When it comes to managing data at scale, the Nuvla data catalogue stands out with its robust technical features designed for both performance and flexibility. At its core, the platform leverages a WORM (Write Once, Read Mostly) model, ensuring that data is not only highly accessible but also inherently reproducible—crucial for scenarios where data integrity is paramount.
The lifecycle of your information is managed through distinct resources: data-objects represent S3 assets, data-records allow you to enrich those assets with user-defined metadata, and data-sets offer dynamic grouping to streamline project organization and sharing. Automation and integration are seamless thanks to a feature-rich web interface, a comprehensive REST API, and built-in event notifications via MQTT brokers, all of which empower teams to construct powerful, event-driven workflows.
Together, these technical capabilities make Nuvla a go-to solution for data-driven teams navigating the complexities of edge, cloud, and hybrid environments.

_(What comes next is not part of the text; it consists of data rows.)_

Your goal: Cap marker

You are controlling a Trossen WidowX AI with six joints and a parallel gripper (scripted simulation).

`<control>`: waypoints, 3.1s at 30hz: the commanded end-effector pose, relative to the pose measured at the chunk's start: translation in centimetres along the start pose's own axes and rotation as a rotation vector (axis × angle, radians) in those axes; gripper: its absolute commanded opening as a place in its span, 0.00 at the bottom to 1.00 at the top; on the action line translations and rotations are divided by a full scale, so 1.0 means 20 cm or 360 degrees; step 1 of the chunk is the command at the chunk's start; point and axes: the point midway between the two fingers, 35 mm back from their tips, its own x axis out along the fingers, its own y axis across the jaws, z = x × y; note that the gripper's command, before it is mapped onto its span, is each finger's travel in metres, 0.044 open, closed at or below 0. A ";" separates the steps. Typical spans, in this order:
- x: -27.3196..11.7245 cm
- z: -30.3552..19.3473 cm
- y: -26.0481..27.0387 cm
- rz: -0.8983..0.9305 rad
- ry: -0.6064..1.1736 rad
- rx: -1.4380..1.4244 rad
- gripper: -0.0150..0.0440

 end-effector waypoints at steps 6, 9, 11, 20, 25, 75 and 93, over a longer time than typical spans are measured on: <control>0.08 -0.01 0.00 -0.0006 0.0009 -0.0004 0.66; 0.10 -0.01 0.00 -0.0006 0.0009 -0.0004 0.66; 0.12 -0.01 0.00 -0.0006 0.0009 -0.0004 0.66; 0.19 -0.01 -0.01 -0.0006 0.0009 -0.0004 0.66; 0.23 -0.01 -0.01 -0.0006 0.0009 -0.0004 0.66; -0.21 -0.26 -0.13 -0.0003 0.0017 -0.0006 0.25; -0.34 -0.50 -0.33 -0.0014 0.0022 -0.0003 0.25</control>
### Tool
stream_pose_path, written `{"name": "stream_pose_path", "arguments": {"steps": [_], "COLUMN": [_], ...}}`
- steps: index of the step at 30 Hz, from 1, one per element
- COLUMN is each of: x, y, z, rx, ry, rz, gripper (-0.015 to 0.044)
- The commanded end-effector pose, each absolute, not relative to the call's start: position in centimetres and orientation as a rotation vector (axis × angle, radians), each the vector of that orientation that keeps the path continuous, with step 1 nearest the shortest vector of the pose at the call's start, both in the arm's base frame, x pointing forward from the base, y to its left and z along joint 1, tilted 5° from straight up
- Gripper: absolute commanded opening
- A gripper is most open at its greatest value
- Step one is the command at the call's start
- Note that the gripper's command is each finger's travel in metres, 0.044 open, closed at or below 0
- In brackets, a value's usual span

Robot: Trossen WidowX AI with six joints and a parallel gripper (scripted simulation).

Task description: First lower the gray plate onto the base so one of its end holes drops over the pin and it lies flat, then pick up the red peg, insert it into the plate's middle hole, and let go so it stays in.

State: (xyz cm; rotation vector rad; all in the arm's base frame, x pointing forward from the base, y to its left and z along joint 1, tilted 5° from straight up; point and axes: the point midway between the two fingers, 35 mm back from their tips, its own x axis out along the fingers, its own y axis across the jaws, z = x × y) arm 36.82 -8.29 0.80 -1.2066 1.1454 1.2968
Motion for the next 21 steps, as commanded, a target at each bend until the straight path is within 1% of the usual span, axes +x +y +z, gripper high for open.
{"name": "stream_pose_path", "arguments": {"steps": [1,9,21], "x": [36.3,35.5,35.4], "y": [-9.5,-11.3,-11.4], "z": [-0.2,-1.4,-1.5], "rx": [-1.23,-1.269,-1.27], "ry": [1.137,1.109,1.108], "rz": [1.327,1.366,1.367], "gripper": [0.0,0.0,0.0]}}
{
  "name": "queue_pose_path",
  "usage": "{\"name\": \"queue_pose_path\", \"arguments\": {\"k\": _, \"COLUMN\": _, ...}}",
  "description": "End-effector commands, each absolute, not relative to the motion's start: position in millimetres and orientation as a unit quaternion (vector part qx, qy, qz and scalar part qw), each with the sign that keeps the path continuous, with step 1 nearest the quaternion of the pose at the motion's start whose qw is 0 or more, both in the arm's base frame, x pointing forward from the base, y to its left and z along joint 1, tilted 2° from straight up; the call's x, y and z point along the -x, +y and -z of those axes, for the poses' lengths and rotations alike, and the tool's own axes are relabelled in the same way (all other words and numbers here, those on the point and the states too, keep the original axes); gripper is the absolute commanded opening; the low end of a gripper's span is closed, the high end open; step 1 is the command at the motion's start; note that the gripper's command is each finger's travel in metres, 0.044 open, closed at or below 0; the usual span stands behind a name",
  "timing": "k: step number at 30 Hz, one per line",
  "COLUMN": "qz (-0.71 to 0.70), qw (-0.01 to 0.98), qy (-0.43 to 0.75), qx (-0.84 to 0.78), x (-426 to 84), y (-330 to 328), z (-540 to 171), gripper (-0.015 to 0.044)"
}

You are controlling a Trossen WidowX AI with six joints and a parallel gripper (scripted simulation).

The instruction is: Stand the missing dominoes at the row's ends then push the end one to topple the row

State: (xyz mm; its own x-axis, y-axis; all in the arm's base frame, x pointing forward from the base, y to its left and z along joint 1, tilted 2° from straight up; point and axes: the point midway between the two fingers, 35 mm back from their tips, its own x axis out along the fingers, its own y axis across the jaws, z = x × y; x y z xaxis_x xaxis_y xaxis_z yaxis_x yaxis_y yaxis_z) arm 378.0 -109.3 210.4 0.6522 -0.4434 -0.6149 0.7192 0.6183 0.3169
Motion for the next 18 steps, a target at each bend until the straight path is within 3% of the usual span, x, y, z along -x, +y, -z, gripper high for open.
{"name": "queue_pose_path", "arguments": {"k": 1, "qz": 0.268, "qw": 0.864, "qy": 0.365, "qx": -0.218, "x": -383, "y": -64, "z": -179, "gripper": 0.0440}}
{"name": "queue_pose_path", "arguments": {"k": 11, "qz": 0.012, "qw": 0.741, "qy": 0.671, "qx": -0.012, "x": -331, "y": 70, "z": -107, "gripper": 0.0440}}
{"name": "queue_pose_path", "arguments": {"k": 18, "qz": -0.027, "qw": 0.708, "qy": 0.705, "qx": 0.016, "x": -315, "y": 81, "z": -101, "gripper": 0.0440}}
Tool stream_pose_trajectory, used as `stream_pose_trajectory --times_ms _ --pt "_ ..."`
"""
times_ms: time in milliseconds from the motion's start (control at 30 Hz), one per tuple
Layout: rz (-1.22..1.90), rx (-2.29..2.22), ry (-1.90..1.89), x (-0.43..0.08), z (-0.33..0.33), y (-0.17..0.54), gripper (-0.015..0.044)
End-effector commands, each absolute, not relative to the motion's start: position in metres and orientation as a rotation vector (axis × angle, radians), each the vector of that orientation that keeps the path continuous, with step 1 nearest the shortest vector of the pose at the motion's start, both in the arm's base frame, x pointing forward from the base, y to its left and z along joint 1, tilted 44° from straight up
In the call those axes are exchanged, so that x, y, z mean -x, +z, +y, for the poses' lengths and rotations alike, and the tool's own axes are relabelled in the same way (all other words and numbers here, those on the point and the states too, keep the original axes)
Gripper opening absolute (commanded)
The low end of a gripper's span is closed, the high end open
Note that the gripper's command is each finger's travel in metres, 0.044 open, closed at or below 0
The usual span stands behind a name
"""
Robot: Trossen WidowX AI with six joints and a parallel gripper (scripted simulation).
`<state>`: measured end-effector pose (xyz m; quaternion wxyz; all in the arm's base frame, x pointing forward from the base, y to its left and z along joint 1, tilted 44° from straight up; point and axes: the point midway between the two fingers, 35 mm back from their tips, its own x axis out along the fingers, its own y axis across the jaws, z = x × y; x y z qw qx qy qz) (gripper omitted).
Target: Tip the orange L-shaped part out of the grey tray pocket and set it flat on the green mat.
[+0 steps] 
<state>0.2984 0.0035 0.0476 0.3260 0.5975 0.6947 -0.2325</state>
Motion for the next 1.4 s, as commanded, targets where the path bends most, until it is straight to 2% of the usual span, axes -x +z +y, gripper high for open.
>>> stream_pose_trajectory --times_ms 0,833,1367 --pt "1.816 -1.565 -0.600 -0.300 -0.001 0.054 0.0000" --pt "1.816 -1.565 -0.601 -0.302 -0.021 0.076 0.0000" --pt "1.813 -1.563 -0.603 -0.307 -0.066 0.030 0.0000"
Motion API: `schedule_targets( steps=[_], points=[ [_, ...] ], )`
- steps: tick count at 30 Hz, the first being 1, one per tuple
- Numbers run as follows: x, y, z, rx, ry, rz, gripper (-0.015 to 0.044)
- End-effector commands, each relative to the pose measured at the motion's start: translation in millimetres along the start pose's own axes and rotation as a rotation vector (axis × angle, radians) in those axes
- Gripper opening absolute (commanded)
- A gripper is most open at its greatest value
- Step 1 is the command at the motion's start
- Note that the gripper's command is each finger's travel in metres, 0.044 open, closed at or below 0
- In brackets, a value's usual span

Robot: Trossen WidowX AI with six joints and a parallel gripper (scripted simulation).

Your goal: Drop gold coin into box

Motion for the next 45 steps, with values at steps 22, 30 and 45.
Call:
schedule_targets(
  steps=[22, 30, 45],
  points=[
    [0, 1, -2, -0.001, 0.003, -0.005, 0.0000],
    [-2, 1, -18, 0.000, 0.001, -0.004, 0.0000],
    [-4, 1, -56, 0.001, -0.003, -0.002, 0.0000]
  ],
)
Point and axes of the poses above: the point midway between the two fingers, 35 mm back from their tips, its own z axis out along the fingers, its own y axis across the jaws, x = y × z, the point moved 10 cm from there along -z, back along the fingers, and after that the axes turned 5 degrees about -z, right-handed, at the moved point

Within the EXTRACT project, Nuvla and NuvlaEdge serve as pivotal components for managing and cataloguing new data, while also providing automated notifications. Each dataset generated is systematically recorded in the Nuvla data catalogue as both a data-object and a data-record. The EXTRACT infrastructure subsequently requests an S3 storage link via this data-object. Upon confirmation of registered S3 credentials, the Nuvla data catalogue issues a storage link, enabling the EXTRACT infrastructure to store the data accordingly. Users receive immediate notifications of new S3 object creation through a dedicated MQTT channel.
This robust data catalogue capability is engineered to accommodate large-scale datasets characterized by real-time demands and high volumes, ensuring efficient data registration and event handling.
It is particulary relevant in the TASKA use case (Transient Astrophysics) which deals with massive, high-velocity data streams from radio telescopes like NenuFAR during solar activity bursts. These streams produce large volumes of interferometric data that need to be processed quickly for scientific analysis. Furthermore, it fits well in the data architecture of the PER use case thanks to the MQTT broker integration, allowing new datasets to quickly feed the multi-agent reinforcement learing models which optimize evacuation routes.
Nuvla’ data catalogue indexes, tracks historical data, and enables seamless automation in response to data events. These features collectively accelerate data ingestion and foster improved interoperability, benefiting both research and industrial teams that rely on streamlined and reliable workflows.